§ SUPPLIED DATA
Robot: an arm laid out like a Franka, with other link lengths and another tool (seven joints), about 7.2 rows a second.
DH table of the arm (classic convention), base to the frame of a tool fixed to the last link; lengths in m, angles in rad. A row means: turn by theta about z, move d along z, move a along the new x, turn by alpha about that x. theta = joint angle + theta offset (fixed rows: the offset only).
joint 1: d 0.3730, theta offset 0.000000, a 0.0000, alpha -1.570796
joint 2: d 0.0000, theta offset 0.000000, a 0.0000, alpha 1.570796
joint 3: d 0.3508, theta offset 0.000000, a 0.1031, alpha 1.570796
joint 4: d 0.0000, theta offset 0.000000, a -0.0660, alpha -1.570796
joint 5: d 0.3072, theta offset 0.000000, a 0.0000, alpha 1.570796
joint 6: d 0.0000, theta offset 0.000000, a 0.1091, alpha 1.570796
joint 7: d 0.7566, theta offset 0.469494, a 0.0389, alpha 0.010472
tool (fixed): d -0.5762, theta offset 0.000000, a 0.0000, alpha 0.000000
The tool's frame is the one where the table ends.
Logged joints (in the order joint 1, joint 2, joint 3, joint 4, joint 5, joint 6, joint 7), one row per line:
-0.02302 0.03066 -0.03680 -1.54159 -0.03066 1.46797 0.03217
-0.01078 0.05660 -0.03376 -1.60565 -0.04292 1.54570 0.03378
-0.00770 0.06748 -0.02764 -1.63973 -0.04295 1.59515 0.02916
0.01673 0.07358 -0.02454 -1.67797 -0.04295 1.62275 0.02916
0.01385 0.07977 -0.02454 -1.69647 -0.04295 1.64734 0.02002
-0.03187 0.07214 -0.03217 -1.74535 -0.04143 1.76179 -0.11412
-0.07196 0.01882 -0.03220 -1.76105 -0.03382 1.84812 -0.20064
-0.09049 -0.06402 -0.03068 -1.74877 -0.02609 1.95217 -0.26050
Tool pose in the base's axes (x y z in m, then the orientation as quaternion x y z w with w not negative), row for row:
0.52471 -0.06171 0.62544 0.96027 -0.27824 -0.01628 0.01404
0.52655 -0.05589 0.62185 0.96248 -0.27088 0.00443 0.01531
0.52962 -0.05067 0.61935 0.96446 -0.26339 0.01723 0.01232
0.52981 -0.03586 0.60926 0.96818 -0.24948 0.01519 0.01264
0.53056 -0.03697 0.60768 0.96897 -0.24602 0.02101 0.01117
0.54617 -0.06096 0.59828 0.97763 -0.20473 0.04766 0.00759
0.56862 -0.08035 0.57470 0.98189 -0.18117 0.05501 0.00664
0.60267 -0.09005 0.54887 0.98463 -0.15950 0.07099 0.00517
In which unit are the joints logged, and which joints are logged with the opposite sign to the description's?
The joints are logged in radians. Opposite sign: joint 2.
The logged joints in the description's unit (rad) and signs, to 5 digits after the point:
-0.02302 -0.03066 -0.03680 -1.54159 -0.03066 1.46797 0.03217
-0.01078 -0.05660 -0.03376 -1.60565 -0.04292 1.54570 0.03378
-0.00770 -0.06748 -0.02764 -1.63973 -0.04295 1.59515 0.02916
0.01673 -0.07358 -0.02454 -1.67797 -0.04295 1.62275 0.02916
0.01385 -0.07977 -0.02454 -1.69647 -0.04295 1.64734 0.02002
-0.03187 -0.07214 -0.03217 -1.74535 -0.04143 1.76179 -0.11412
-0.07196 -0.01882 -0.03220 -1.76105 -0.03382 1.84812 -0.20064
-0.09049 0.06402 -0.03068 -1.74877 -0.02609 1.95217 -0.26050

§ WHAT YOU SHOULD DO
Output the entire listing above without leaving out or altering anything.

§ WRITTEN SOLUTION
Robot: an arm laid out like a Franka, with other link lengths and another tool (seven joints), about 7.2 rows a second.
DH table of the arm (classic convention), base to the frame of a tool fixed to the last link; lengths in m, angles in rad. A row means: turn by theta about z, move d along z, move a along the new x, turn by alpha about that x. theta = joint angle + theta offset (fixed rows: the offset only).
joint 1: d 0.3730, theta offset 0.000000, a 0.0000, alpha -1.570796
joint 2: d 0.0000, theta offset 0.000000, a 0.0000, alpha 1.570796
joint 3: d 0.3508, theta offset 0.000000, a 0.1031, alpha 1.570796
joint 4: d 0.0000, theta offset 0.000000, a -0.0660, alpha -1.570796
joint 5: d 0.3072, theta offset 0.000000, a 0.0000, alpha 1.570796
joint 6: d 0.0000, theta offset 0.000000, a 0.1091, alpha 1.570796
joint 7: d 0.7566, theta offset 0.469494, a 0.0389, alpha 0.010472
tool (fixed): d -0.5762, theta offset 0.000000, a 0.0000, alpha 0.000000
The tool's frame is the one where the table ends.
Logged joints (in the order joint 1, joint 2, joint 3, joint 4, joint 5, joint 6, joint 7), one row per line:
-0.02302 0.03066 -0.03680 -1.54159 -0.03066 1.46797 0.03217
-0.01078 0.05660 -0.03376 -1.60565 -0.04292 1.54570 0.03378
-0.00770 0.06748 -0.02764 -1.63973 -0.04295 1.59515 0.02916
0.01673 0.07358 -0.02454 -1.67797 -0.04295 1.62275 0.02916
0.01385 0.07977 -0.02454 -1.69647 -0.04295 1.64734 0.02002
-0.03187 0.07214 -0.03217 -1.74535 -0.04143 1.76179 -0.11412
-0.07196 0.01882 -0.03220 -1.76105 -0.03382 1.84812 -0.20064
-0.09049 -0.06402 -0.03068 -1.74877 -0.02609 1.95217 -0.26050
Tool pose in the base's axes (x y z in m, then the orientation as quaternion x y z w with w not negative), row for row:
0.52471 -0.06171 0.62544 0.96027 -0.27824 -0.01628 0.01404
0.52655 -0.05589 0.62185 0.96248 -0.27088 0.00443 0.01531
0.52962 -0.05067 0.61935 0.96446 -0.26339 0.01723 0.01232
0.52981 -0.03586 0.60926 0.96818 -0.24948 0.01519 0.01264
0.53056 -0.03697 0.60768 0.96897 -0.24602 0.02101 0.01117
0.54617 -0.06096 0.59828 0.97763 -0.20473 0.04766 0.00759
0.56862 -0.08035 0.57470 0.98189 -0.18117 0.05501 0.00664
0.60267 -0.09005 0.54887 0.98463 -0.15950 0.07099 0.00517
In which unit are the joints logged, and which joints are logged with the opposite sign to the description's?
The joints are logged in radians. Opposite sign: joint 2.
The logged joints in the description's unit (rad) and signs, to 5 digits after the point:
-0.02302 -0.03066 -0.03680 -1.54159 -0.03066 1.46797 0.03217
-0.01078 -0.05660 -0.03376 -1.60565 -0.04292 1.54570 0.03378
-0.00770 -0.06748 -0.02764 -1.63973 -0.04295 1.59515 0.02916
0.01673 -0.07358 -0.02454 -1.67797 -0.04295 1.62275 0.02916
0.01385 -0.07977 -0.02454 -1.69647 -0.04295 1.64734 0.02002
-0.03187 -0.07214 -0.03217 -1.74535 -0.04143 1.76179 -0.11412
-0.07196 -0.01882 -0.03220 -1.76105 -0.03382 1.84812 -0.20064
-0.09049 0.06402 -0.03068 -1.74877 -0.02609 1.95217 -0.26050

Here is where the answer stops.